Speaking of “house churches,” one of my favorite litmus tests to apply when I’m trying to figure out if something is really truth or tradition is to ask whether it works for missionaries in different cultures. For instance, take the situation with the current flourish of New Testament Christianity in China, a place where Christians gather mostly in groups of 30 or less in small apartments throughout their cities. Are each of these small gatherings a “congregation” or what? Does each house need elders and deacons to be a true church? If you are having trouble answering that question at all, then wouldn’t you agree that their situation is more similar to the first century church than our current American organizational structure?
Another phenomenon that is going to challenge the belief that autonomous congregations is the only biblical model is the rapid expansion of multi-site churches here in the United States.
Leadership Network recently reported more than 8,000 multi-site churches in the United States. A multi-site church has either planted new outpost congregations or has agreed to assume the oversight of a struggling or failing congregation but leaves them in their own building. In every case, the leadership of the original congregation continues to operate as the leaders of all of the new campuses (a newer word than congregation but it means the same thing!). If you are inclined to fear slippery slopes, you have already imagined one set of church leaders over a “diocese” of city churches or regional churches or who knows where that could lead…..if you are inclined to slippery slopes.
To these people I would ask, what makes one group of people part of another group of people?
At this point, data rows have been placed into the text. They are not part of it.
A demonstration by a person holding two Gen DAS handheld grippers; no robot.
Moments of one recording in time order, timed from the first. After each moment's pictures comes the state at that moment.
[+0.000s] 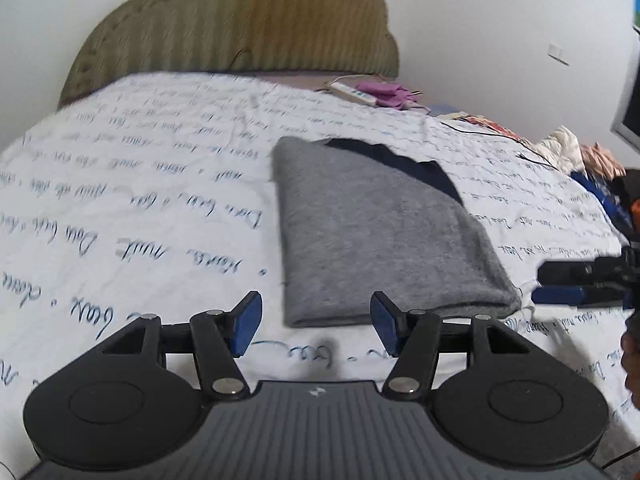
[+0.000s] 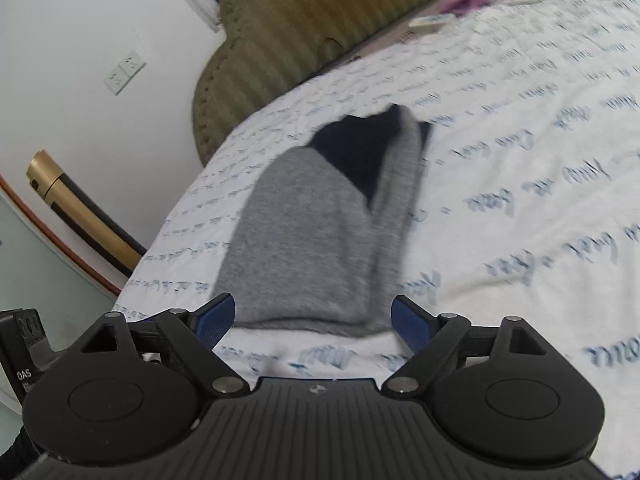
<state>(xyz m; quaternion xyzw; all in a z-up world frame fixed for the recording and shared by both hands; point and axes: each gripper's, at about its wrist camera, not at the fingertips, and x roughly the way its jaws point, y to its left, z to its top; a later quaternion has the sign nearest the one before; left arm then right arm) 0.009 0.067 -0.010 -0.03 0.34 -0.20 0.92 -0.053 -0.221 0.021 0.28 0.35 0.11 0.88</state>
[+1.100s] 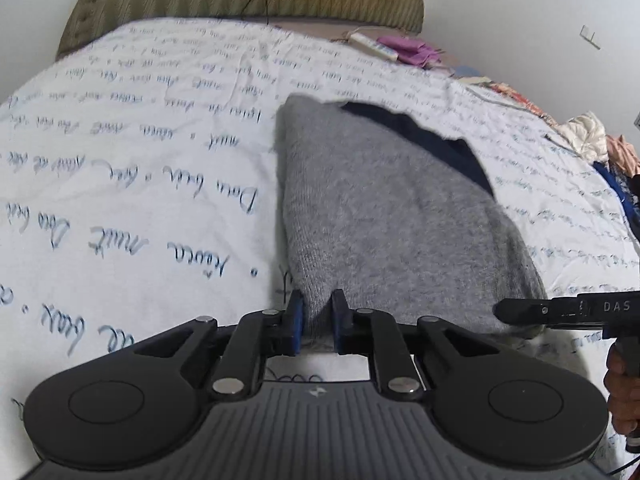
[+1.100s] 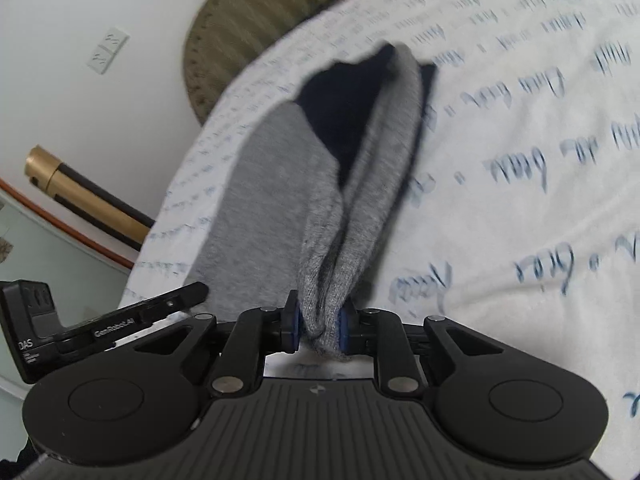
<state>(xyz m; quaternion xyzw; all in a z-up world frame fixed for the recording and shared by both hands) 0.058 0.042 -0.016 -0.03 0.43 -0.18 0.88 0.000 -0.234 -0.010 0.32 0.43 0.15 0.83</state>
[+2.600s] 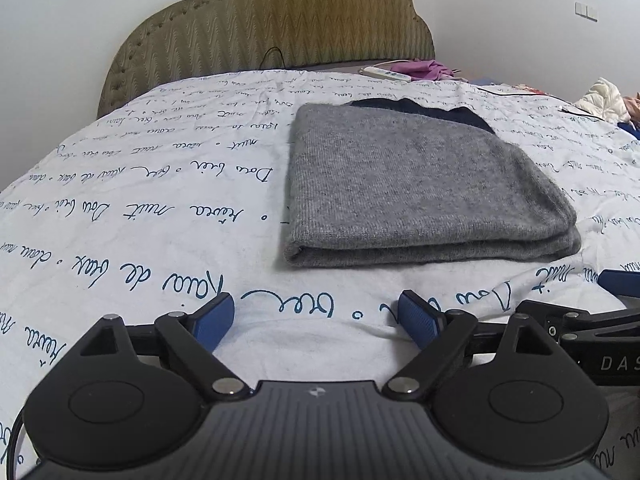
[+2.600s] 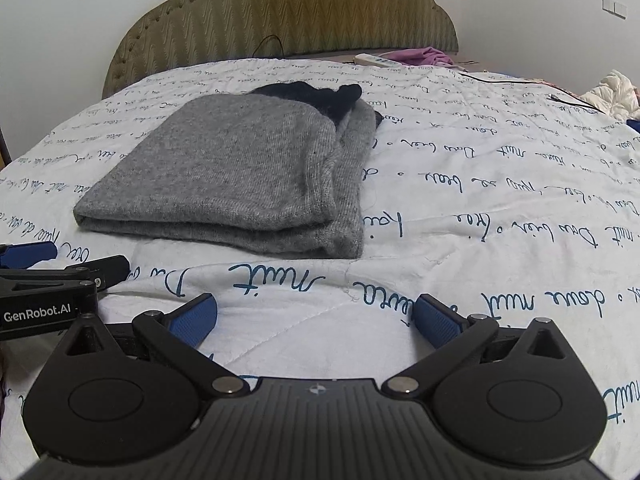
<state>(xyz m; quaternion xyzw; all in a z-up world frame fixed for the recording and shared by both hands) -0.021 0.019 -0.057 0.06 0.32 -0.11 0.94 -0.074 -0.122 -0.019 0.04 0.35 -0.07 0.93</state>
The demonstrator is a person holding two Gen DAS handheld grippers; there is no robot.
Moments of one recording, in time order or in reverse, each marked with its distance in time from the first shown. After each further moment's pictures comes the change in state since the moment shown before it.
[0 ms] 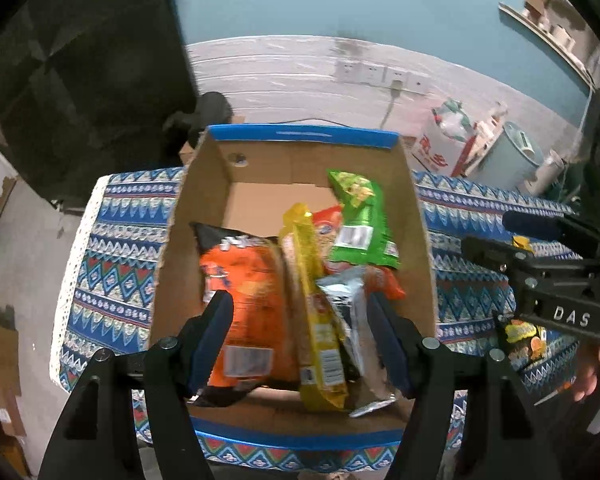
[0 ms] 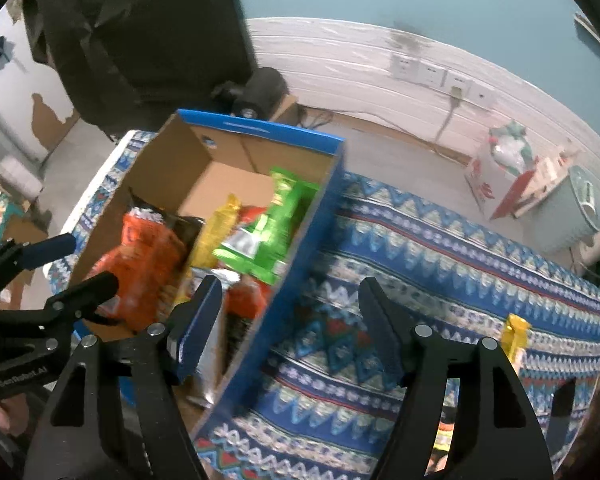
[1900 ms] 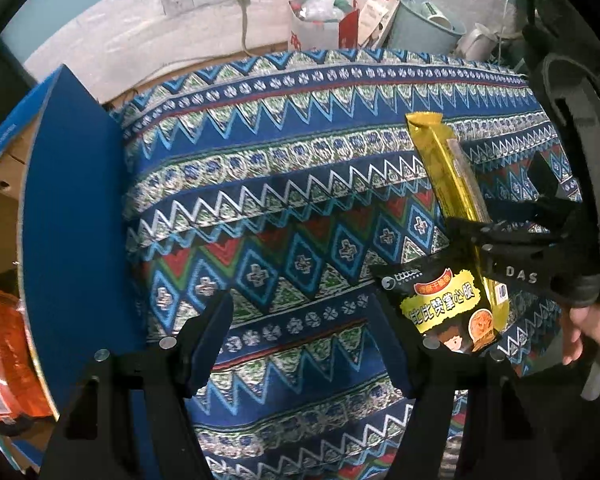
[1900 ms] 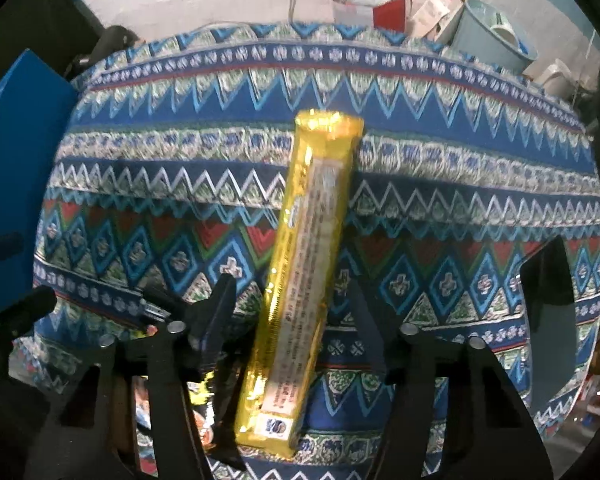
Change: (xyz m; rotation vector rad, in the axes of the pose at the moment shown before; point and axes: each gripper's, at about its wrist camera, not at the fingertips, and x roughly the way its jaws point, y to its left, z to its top) left arm 0.111 -0.224 -0.027 0.303 0.276 -0.149; right arm 0.066 -0.224 -0.148 0.319 0.216 -0.090
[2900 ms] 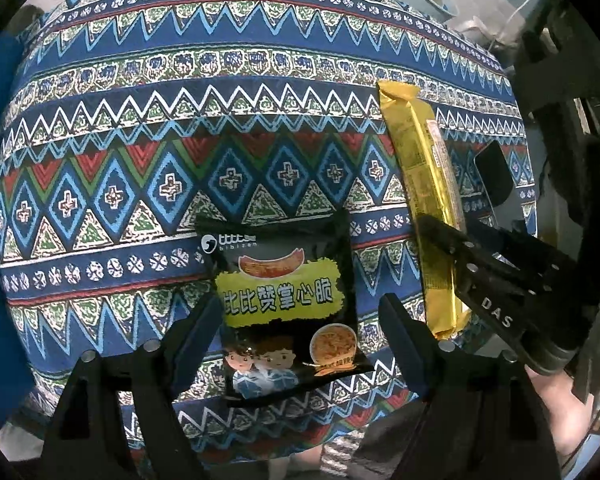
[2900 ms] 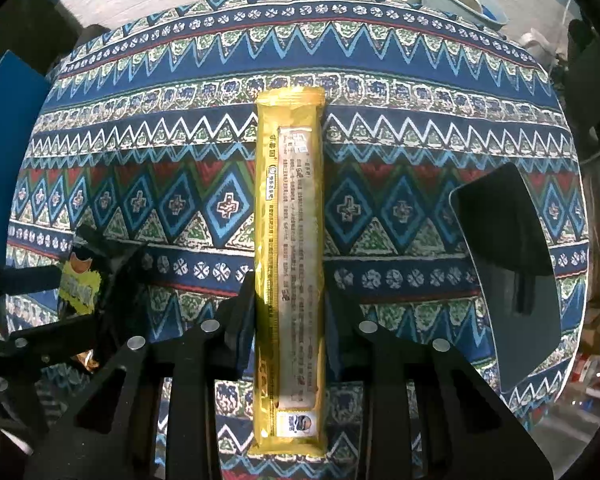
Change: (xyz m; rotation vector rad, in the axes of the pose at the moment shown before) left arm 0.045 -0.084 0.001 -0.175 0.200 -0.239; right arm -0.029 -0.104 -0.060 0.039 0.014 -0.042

Is it proximity? Is it what building they meet in? (That can’t be right because many of our autonomous congregations have other autonomous congregations meeting in their building—often just because they are of another language!) Do groups vote on it? What about that group of college students that meets out in the campus ministry building instead of with the regular congregation? What about that new church plant that won’t have mature leaders for five years? Are they autonomous?
Autonomy is getting harder and harder to really define, isn’t it!
You may not have this impression from what I’ve said so far, but I personally really think that congregational autonomy is really a wonderful form of church polity, but perhaps we have fallen into the same trap that the Jews fell into in trying to define working on the Sabbath. How many steps could one take? Can you get your sheep out of the ditch? Can you pick ears of corn on the Sabbath? Can you eat the holy bread in the tabernacle like David did?
Jesus answered this question for the Jews in Mark 2:27: Then he said to them, “The Sabbath was made for man, not man for the Sabbath. So the Son of Man is Lord even of the Sabbath.”
What do you think this response means in light of dealing with issues of church autonomy? Jesus did not demean or diminish the command to remember the Sabbath and keep it holy, but He did not let the Jews define it in particular. He is the Lord of the Sabbath—and of autonomy.